# Difference in Western and English bits?



## smrobs (Jul 30, 2008)

Yes, the purpose of using a curb bit with a semi-long shank on a western horse is so that you can clearly communicate the cues without having to make actual contact with the horse's mouth.

Think of it like this, a regular old snaffle bit has a 1:1 pressure ratio, meaning that for every ounce you pull on the rein, they feel that same ounce in their mouth.

An average curb bit with 8 inch shanks might have a 1:7 pressure ratio. So for every ounce you pull on the reins, that applies 7 ounces to their mouth. That's why those bits are supposed to be ridden on a loose rein, because to ride on contact would be putting way too much pressure on a horse's sensitive mouth.

So, in a curb bit, with a horse that has been taught to respond properly to a snaffle, you can put them in a curb and get a response by applying only 1/7th of an ounce of pressure on the reins. Basically, that means just barely picking up the slack out of the reins.

The horse still feels the same amount of pressure in their mouth, but the rider's cues are greatly diminished, allowing the cues to be so small that they are almost invisible.


----------



## Corporal (Jul 29, 2010)

I have been riding since I was 9yo and I've been a horse owner/trainer since I was 27yo, and that was 28 years ago. Most of us end up riding/training for both direct reining and neck reining and after awhile you discover that he will, too, want to ride with a slack rein sometimes.
Here is where the bits differ. 
Western riders prefer to give very light cues to halt and half halt. 
English riders follow the movement, giving and taking at the walk and canter, and holding still at the trot JUST LIKE the horse does.
Don't misinterpret following the mouth while you direct rein with holding your horse's mouth tightly. You will destroy a good whoa this way and end up fighting with your horse.
When I taught lessons and came upon girls who would hand on the horse's mouth I gave them a 2nd set of reins made out of plastic baling twine. I would tie each end to the snaffle and have my students hold their twine reins on the outside of the pinkies. Every time they would hang on the horse's mouth it would dig into their hands, so they learned to lighten up.
I school my horses at home with a snaffle, but I trail ride with a curb. I own two KMH's and they LOVE to race at the amble. I also have always cooled down my horses with a loose rein to relax the mouth bc it's stops the "chatter" from my cues.


----------



## bsms (Dec 31, 2010)

I'll offer a somewhat different answer. I think the difference comes from the number of hands used in riding. English riding tends to be very directive. The approach to a jump needs to be set up just right, although much of the jump itself may be left to the horse. Dressage is all about controlling the horse's every movement. Using two hands and riding with constant contact allows that precise and very directive control.
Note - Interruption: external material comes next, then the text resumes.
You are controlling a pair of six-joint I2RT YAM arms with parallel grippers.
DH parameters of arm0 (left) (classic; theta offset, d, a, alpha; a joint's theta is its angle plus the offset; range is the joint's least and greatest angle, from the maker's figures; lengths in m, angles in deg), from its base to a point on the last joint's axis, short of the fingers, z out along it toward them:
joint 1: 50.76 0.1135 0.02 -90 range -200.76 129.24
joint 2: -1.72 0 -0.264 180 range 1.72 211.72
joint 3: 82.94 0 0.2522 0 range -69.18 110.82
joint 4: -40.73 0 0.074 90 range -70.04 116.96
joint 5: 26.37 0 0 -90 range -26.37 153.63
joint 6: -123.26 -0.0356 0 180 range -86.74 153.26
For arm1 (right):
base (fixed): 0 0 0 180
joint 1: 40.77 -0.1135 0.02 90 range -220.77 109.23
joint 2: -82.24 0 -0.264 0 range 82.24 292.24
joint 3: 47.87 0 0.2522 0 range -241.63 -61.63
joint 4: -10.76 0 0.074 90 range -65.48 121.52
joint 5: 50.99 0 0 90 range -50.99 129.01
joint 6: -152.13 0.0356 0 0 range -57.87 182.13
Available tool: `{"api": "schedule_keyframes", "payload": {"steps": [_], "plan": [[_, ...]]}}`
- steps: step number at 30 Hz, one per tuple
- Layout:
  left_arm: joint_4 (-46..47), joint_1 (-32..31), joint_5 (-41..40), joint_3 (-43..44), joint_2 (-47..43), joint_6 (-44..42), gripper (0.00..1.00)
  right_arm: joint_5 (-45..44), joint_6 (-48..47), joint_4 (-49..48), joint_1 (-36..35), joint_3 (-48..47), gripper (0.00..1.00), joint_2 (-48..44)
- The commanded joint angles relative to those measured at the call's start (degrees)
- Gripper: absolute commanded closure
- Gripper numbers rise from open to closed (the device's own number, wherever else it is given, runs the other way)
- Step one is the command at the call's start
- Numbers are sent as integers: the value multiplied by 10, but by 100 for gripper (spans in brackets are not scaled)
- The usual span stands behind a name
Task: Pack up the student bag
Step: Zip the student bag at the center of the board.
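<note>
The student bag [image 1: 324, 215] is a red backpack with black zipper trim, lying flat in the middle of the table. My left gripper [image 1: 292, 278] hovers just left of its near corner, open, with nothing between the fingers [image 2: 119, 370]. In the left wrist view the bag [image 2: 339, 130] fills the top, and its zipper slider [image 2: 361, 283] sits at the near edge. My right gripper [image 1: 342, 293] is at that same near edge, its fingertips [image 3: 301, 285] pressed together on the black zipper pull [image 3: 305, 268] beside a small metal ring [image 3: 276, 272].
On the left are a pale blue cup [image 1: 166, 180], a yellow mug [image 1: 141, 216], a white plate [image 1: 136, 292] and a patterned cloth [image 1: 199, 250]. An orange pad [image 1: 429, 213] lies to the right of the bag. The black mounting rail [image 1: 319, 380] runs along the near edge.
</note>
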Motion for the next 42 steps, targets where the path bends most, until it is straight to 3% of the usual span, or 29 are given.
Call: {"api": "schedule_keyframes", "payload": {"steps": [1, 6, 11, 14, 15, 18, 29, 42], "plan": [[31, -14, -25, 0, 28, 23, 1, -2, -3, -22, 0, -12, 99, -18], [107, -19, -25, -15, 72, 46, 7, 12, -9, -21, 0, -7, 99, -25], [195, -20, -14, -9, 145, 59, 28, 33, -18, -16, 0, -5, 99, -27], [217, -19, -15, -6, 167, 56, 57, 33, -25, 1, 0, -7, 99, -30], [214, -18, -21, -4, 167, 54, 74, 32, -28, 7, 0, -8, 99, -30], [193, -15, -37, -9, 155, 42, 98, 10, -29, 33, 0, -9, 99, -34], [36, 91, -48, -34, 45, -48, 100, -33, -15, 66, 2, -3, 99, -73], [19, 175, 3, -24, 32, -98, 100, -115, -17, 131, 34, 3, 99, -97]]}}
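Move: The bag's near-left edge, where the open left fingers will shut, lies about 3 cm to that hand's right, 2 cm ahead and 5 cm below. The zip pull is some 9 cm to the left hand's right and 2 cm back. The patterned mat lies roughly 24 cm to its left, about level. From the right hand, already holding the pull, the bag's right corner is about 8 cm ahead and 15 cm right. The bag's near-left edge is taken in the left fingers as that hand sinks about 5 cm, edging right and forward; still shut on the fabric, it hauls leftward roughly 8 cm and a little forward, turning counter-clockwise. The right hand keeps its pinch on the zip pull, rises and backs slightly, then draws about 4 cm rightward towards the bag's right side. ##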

Western riding in based on ranch work, where having a hand free to use a rope can be critical. Much of western riding involves the horse using ITS initiative. That is why you will see ads boasting the horse is "cowy". Even if you wanted to, you couldn't cue the horse fast enough for it to cut cattle well. You give it guidance, but a lot depends on the horse learning its job and doing it.

If you ride with one hand, you want to retain some of that 'on the bit' responsiveness, but how? You can't use each hand to finesse the reins. But if you use a leveraged bit, then the drape of the reins becomes 'contact'. Taking some slack out of the reins changes the weight of the reins on the bit. That change, multiplied 2-8 times by the design of the bit, allows you to ride with one hand, do something with the other, and still make tiny corrections to the horse's gait. Add in neck reining, and you can get some of the control an English rider has using two hands. Not enough, perhaps, for dressage...but enough to guide the horse's action while moving cattle or crossing rough country.

Mia has lived most of her life in corrals. I'm pretty sure she didn't really know how to canter right without a rider, let alone with one. Teaching her while riding has been an adventure. In a snaffle, getting her head out of the weeds and getting her balance right often leaves my shoulders sore. With a curb, if I raise my hand, her head tends to follow. Not sure why, but it happens. By giving or removing some slack, she'll 'collect' or extend some. Not dressage collection, just some shift in balance and stride.

A well trained horse will do that OK regardless of bit. Trooper will neck rein and can be ridden one-handed in a snaffle and do fine. My youngest daughter isn't above draping the reins around the horn and going without reins for a while. It will be a long time, if ever, before I try that with Mia!

Anyways, that's my theory. The leverage acts as an amplifier, so that weight on the draped reins becomes "contact', and the horse can be given an adequate amount of guidance with one hand.


----------